For purposes of determining whether a Market Disruption Event has occurred
the relevant percentage contribution of a security to the level of the Index or
any Successor Index will be based on a comparison of (x) the portion of the
level of the index attributable to that security and (y) the overall level of
the index, in each case immediately before the occurrence of the Market
Disruption Event.
"Maturity Payment Amount" shall have the meaning set forth in Section 2 of
this Annex A.
"Nasdaq" shall mean The Nasdaq Stock Market, Inc.

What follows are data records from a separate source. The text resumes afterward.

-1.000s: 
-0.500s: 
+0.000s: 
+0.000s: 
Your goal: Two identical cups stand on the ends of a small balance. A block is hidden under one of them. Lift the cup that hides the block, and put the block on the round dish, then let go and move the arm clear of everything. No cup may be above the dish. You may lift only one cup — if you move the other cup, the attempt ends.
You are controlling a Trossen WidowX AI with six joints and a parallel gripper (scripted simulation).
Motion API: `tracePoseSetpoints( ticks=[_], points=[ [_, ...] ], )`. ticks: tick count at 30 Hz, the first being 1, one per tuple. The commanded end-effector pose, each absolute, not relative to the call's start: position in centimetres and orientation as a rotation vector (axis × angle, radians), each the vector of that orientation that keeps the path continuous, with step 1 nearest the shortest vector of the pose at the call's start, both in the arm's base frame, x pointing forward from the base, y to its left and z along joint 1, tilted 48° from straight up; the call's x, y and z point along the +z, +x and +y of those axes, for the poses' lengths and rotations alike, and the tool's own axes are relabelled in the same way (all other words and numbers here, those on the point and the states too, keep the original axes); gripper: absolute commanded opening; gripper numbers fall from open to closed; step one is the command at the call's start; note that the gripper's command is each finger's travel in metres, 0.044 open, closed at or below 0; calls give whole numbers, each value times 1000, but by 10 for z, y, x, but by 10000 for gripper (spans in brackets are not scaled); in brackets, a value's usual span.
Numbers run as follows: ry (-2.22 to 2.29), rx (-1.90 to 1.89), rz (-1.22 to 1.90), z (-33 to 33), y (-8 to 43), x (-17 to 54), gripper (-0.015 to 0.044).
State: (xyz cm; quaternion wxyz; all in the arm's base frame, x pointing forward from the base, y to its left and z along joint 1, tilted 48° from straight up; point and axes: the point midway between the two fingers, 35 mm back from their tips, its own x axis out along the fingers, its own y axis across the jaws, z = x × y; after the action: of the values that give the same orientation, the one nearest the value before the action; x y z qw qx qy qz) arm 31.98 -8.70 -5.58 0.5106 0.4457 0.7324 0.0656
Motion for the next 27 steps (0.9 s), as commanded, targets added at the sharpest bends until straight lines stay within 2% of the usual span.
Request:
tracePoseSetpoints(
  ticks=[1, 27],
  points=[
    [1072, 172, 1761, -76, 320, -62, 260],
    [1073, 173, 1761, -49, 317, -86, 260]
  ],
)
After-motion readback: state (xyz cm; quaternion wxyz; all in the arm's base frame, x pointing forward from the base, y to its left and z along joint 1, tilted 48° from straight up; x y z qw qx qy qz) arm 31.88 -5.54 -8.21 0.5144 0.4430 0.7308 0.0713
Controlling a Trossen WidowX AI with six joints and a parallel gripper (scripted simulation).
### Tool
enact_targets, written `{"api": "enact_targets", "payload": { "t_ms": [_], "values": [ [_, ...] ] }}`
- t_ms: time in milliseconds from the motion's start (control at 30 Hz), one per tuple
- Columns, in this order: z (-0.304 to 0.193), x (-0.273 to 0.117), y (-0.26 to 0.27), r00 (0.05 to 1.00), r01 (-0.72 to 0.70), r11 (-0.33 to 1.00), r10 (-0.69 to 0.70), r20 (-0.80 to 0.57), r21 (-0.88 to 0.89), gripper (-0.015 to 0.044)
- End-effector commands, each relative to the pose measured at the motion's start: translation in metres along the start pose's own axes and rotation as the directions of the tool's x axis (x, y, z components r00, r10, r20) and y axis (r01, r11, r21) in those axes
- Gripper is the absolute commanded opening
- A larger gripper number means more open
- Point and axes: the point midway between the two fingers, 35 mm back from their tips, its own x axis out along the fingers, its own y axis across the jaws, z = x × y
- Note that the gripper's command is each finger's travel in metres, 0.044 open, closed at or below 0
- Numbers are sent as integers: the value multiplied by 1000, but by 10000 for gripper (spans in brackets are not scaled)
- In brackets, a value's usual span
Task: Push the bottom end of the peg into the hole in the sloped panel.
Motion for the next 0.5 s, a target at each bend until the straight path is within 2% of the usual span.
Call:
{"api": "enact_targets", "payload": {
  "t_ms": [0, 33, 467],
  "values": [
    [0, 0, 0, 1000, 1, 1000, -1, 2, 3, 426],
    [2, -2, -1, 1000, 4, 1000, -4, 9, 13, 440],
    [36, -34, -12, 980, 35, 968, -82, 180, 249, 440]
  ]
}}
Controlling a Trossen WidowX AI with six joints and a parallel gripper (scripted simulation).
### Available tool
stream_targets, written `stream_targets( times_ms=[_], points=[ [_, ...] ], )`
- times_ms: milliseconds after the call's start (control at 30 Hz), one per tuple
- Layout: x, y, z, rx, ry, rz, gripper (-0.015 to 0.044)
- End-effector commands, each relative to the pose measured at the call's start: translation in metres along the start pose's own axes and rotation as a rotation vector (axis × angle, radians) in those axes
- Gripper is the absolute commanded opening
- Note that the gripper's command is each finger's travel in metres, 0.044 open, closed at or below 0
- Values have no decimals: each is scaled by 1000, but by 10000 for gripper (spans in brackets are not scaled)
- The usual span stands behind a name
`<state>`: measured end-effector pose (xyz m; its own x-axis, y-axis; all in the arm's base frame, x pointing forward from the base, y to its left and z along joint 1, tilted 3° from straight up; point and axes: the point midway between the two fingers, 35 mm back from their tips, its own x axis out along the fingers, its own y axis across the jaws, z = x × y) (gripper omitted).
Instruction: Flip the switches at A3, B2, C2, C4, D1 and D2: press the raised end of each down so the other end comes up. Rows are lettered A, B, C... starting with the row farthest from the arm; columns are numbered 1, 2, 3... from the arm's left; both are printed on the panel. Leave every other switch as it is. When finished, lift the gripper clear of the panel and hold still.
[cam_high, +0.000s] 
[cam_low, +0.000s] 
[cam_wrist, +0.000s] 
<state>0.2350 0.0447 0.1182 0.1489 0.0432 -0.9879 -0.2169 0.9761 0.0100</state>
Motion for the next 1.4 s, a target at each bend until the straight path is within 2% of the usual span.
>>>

"NYSE" shall mean The New York Stock Exchange, Inc.
"Securities" shall have the meaning set forth in the preamble to this
Agreement.
"Stated Maturity Date" shall mean November 6, 2009 (or if November 6, 2009
is not a Business Day, on the next succeeding Business Day); provided, that if a
Market Disruption Event occurs on the Valuation Date, the Stated Maturity Date
shall be the third Business Day following the date the Final Index Level is
determined.
"Successor Index" shall have the meaning set forth in Section 3(a) of this
Annex A.
"Trustee" shall have the meaning set forth in the preamble to this
Agreement.
"Valuation Date" shall mean November 3, 2009; provided, that if such day is
not an Exchange Business Day, the Valuation Date shall mean the next succeeding
Exchange Business Day; provided further, that if a Market Disruption Event
occurs on such date, the Valuation Date will be the next succeeding Exchange
Business Day on which no Market Disruption Event occurs.